When you eat fibre, it moves slowly through your digestive tract and adds bulk to your stool to aid its passage. This is especially beneficial when it comes to constipation.
It is important to note that you should increase your fiber intake slowly and make sure you drink plenty of water as well. Sudden increases in fiber intake can cause unpleasant symptoms like gas, cramps, or bloating.
They can help you lose weight
If you are trying to lose a few pounds, you may want to consider adding a few servings of legumes to your diet each week.
Not only are they high in fiber and protein, which can help promote satiety and prevent hunger, but the consumption of legumes has also been associated with better weight control and obesity prevention.
Legumes are also very nutrient-dense foods, which means they are low in calories but contain tons of vitamins, minerals, and nutrients in every serving. This makes it easier to optimize the nutrients you are taking in even by reducing your calorie intake.
Help normalize cholesterol levels and support heart health
Along with a healthy diet and an active life, adding one or two servings of legumes to your daily meal can have a good effect on your heart health. For example, many studies have shown that a diet rich in beans and legumes can lower bad cholesterol.
Various popular diets, including DASH plans and Mediterranean-style, promote a higher intake of plant-based foods such as beans and lentils due to their ability to improve glycaemic control, blood pressure, cholesterol, and body mass index.
They help stabilize blood sugar
Legumes are great for regulating blood sugar. It has been found in studies to significantly reduce the risks of heart disease, as well as high blood pressure, stroke, and type 2 diabetes. The large amount of fibre found in legumes reduces the absorption of sugar into the bloodstream. In addition, it maintains normal blood sugar levels and insulin sensitivity.
Risks of eating legumes
Although legumes are loaded with health benefits, there are also some drawbacks when including them in your diet that need to be considered.

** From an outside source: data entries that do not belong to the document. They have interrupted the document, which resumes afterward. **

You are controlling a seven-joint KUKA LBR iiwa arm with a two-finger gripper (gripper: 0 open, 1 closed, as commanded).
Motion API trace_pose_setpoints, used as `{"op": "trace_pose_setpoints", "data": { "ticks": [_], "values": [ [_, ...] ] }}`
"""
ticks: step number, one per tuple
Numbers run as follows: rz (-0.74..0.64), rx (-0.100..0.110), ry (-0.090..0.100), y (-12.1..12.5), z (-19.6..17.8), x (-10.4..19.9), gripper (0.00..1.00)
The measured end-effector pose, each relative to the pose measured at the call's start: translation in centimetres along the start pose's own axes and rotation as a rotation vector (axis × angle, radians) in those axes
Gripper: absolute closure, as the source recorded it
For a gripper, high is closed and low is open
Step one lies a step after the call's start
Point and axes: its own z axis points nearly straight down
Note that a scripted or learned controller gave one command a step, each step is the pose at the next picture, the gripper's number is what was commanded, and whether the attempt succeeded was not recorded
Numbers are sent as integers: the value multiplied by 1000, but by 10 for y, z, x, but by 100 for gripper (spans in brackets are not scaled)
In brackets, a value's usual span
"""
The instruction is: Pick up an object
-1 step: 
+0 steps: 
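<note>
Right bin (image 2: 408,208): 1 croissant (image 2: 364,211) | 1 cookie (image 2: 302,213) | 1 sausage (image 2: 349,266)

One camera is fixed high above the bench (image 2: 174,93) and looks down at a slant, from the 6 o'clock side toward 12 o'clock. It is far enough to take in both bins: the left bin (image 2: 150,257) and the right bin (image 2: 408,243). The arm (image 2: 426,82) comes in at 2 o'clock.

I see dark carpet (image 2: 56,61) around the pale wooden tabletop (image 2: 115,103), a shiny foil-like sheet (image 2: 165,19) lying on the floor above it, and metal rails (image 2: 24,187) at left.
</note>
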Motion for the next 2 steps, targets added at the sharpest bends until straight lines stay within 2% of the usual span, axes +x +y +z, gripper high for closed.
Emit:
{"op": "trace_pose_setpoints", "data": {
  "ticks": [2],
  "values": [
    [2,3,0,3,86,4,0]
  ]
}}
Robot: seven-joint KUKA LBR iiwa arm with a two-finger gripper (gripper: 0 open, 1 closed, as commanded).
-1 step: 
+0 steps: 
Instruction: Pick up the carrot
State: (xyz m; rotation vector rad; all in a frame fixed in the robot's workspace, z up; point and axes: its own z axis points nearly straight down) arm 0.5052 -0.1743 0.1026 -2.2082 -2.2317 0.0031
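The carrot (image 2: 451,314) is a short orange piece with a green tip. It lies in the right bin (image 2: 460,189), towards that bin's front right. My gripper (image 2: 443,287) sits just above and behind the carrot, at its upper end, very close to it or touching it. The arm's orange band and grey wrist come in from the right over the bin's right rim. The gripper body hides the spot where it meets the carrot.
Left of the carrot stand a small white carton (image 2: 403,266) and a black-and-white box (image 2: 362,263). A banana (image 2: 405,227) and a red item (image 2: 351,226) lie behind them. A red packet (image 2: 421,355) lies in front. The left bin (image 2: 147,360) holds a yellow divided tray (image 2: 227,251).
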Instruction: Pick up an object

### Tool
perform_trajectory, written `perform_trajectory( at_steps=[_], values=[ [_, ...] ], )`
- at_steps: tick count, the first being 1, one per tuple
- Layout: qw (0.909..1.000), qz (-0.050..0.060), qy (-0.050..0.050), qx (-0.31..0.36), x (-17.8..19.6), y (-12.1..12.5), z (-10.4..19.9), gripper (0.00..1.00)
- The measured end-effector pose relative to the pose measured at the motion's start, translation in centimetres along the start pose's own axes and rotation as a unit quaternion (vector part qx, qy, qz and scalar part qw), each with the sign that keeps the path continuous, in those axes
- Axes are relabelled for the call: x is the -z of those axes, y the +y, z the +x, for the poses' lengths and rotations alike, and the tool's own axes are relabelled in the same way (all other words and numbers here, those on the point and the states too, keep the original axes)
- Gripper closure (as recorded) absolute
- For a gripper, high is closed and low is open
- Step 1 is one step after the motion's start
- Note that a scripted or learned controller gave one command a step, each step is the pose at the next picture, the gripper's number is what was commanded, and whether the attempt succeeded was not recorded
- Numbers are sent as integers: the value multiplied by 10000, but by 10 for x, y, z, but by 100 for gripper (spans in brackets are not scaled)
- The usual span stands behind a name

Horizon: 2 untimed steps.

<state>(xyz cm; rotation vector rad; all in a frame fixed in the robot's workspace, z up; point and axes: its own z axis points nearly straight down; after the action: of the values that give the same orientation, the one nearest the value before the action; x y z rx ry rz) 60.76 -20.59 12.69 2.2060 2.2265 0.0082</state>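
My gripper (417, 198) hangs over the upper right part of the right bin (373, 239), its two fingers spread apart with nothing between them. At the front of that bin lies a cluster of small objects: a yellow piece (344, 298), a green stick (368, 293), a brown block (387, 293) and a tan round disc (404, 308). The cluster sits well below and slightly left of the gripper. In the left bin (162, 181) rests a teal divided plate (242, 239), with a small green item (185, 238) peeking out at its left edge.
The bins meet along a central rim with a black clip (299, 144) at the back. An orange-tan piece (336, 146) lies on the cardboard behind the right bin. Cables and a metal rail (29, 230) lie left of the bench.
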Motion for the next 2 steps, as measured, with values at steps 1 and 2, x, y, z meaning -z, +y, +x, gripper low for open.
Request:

Legumes contain “antinutrients” or compounds that can interfere with the absorption of important micronutrients such as iron and calcium.
The most common antinutrient found in legumes is phytic acid, which is the main storage form of phosphorus, found in foods such as cereals, legumes, and nuts. The problem with this acid is that it can bind and prevent the absorption of certain minerals, such as iron, zinc, calcium, magnesium, and manganese.
Over time, this can cause nutrient deficiencies in people who eat legumes frequently; however, keep in mind that this is much more likely to affect vegetarians than meat eaters.
Lectins are another kind of antinutrient found in legumes. They resist digestion and can even damage the lining of the gastrointestinal tract when consumed in large quantities.
Fortunately, by practicing proper preparation techniques, the harmful effects of antinutrients found in legumes can be minimized.
Allergies and other concerns
Legumes contain a good amount of carbohydrates, therefore, people with diabetes should be careful to include legumes in their diets. Combine legumes with non-starchy legumes, low-glycaemic fruits, as well as lean sources of protein for a balanced meal that stabilizes blood sugar.
If you experience any negative symptoms after eating legumes, be sure to discontinue consumption and see your doctor immediately.
This article is informative and is not intended to serve as a diagnosis, prescription or treatment of any type of ailment. This information is not a substitute for consulting a doctor, specialist or health professional.
Explicit or implicit recommendations on drugs, techniques, products, among others, are cited for informational purposes only. The use of this information is carried out under the users’ sole responsibility.